(What you have to do): Among the lines below, output only those between the line holding "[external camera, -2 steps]" and the line holding "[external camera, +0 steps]", inclusive, exactly as written and with no pictures.

BEGIN Dataset records

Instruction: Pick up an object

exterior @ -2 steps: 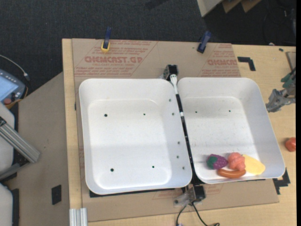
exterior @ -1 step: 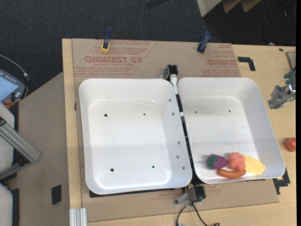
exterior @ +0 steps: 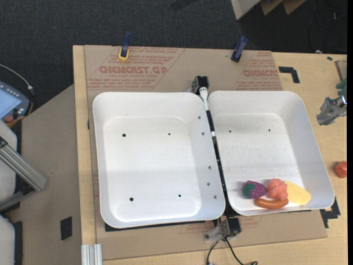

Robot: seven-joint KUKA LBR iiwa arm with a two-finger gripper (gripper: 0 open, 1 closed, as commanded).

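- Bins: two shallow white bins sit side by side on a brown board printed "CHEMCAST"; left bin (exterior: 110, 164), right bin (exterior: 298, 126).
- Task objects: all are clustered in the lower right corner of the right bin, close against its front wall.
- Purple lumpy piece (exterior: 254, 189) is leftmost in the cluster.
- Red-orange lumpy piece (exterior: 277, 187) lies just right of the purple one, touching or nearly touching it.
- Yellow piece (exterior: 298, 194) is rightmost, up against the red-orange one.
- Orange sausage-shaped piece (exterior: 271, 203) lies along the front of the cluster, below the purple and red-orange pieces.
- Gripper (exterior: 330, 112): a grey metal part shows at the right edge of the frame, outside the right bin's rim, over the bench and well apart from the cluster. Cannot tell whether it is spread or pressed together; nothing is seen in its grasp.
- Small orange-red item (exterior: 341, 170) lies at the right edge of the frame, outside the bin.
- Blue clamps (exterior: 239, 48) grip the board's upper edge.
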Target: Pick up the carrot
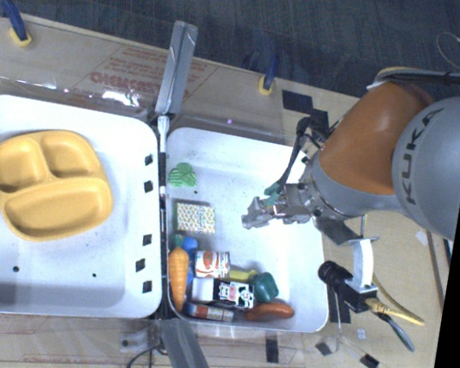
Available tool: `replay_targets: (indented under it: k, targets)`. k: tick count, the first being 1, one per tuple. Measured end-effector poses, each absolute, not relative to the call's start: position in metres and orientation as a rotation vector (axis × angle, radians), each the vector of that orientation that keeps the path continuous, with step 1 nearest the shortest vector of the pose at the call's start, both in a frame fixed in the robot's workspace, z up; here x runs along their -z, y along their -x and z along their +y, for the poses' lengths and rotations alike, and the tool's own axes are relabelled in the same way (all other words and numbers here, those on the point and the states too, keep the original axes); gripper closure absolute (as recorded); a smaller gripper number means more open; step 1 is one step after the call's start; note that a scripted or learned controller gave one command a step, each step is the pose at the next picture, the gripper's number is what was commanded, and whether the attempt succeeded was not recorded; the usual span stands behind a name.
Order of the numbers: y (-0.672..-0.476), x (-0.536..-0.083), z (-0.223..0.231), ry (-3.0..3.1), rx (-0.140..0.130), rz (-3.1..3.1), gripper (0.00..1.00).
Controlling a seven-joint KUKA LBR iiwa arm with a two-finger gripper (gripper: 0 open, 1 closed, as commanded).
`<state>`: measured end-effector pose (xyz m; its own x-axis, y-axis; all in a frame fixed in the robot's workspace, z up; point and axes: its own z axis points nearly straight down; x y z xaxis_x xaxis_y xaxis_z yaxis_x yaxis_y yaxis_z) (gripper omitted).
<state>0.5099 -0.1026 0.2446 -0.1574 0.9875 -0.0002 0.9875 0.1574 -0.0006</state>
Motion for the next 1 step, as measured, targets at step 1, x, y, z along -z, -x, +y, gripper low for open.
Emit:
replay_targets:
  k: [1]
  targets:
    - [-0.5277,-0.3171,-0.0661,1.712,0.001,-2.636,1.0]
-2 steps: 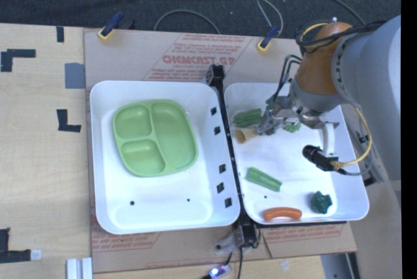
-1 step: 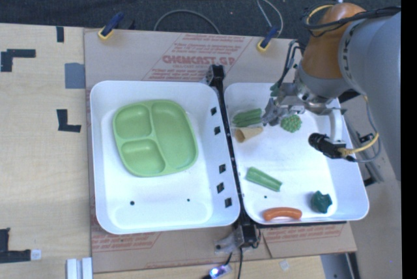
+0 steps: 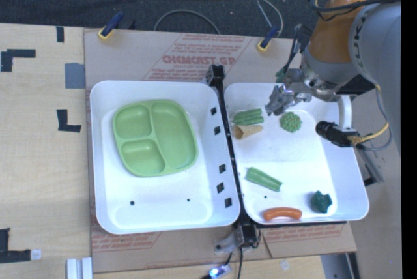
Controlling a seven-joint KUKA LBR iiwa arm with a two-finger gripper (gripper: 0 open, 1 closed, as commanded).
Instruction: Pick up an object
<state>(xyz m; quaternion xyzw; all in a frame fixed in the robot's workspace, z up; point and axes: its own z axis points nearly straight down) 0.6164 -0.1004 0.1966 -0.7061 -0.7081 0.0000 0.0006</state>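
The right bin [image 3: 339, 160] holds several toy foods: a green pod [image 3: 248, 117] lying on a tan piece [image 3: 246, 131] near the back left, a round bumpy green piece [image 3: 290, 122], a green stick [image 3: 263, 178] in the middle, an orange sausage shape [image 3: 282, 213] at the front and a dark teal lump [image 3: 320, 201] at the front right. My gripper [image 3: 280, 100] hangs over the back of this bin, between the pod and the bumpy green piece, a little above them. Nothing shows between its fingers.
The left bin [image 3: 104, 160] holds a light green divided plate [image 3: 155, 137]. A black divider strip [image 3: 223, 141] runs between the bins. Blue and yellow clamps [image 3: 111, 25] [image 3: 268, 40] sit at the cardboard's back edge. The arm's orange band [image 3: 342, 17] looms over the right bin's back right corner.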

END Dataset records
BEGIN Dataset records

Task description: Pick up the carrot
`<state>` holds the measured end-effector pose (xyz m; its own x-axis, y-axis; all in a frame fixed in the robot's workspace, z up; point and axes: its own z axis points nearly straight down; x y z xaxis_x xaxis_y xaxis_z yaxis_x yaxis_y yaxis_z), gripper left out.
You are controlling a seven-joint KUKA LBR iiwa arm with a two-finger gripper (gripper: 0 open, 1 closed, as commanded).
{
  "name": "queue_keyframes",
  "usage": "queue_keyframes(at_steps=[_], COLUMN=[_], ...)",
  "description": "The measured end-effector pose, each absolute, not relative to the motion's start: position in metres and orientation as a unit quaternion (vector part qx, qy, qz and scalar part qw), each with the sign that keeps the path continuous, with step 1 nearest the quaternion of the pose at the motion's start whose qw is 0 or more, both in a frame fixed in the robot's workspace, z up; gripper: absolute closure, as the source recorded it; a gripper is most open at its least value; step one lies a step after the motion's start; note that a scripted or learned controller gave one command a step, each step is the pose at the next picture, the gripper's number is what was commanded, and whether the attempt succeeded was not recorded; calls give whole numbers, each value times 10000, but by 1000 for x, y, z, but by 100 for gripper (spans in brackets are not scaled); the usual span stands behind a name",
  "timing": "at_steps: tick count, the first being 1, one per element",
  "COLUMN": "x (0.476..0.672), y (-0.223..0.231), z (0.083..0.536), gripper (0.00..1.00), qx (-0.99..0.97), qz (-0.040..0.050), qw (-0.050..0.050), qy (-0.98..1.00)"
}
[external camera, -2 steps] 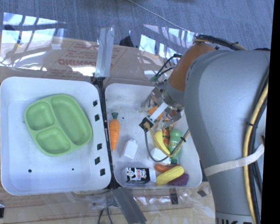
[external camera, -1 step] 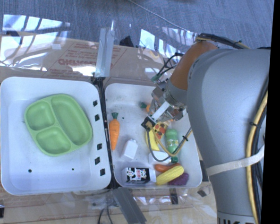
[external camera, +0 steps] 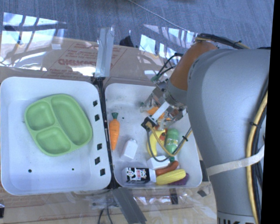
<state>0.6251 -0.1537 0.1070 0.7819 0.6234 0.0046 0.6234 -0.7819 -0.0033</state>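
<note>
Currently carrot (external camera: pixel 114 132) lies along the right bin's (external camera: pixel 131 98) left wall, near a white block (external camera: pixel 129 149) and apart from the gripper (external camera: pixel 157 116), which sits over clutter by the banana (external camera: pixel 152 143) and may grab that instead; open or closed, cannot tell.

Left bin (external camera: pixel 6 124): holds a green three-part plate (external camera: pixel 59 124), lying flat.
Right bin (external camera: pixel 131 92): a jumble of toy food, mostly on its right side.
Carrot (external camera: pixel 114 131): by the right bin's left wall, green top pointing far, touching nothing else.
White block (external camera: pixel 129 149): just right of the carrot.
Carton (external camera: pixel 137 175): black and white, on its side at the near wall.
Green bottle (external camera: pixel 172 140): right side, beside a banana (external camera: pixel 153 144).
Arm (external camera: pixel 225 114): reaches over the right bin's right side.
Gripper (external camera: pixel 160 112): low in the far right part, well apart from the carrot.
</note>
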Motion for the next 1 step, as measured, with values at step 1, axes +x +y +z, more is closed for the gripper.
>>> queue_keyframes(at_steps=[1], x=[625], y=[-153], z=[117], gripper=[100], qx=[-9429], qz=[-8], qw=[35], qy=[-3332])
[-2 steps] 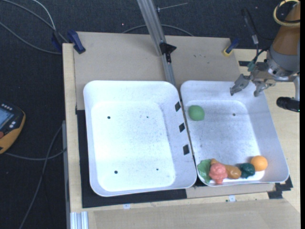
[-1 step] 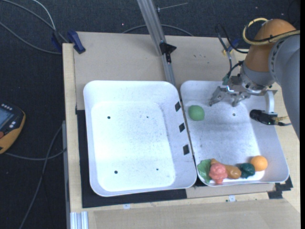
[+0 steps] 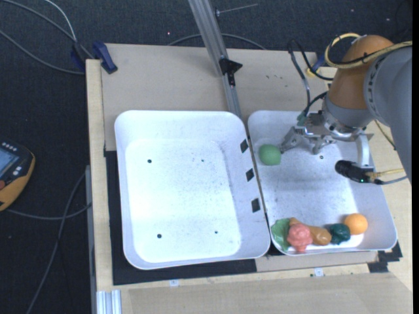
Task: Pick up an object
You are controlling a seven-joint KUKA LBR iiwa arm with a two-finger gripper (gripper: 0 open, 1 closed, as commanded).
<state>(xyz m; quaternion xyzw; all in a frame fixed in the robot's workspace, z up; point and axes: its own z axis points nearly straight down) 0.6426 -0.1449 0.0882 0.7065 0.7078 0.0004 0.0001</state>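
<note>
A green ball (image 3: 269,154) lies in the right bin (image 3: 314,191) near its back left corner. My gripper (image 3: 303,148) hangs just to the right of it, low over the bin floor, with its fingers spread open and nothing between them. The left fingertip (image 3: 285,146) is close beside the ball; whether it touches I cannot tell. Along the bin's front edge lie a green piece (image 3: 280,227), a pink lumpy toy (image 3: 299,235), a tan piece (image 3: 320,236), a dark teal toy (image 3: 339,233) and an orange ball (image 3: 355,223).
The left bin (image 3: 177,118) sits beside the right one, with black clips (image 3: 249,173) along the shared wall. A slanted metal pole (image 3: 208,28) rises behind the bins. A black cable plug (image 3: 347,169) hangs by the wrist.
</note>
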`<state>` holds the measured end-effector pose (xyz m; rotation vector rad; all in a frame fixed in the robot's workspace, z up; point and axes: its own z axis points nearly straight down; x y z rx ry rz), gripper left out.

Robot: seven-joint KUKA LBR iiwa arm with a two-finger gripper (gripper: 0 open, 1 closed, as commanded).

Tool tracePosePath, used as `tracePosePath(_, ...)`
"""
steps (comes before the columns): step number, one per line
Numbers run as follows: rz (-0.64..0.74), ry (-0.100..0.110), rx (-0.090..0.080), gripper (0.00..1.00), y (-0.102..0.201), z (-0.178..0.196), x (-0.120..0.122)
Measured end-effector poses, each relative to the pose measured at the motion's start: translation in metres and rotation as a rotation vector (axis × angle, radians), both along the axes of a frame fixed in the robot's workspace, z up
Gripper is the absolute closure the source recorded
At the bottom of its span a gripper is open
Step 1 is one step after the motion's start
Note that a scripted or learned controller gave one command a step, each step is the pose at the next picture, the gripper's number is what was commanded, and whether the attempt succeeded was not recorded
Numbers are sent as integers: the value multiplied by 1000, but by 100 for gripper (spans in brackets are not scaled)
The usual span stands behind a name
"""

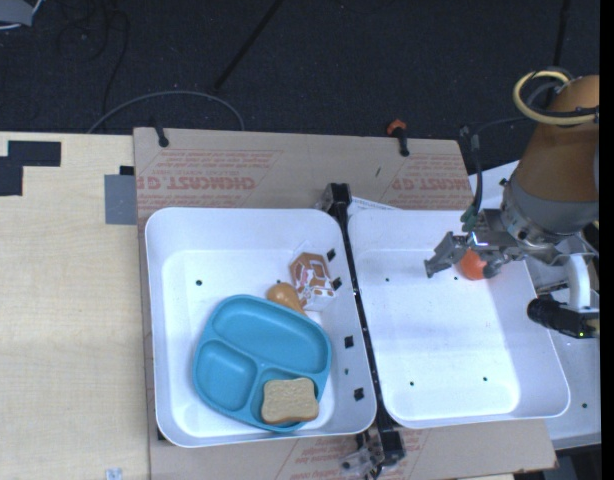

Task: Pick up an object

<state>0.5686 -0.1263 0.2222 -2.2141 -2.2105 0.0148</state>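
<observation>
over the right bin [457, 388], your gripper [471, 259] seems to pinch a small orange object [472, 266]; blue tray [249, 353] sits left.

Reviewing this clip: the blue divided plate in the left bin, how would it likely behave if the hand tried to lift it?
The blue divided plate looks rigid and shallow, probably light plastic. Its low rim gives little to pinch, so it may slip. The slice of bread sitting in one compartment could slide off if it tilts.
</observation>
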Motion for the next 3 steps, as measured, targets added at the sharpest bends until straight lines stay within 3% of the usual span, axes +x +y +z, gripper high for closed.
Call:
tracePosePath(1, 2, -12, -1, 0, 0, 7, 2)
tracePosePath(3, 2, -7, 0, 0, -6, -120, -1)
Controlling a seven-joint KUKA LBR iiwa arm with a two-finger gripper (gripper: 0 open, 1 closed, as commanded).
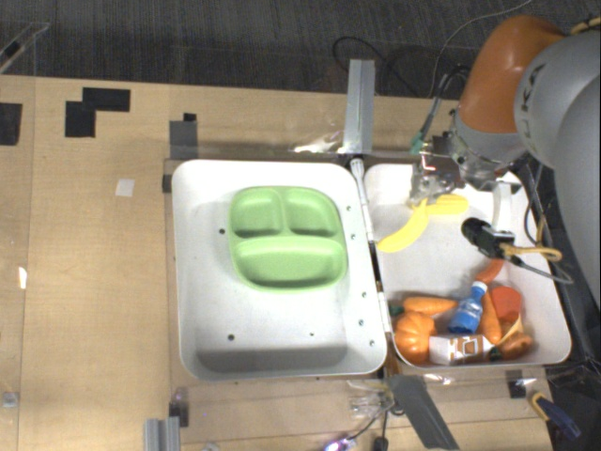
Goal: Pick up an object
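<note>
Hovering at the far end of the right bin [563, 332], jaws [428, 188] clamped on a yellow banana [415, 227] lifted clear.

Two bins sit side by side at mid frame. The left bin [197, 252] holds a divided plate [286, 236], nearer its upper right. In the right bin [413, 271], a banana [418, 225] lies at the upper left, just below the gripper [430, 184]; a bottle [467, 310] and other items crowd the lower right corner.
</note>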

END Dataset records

(Task output):
[external camera, -2 steps] 
[external camera, -1 step] 
[external camera, +0 steps] 

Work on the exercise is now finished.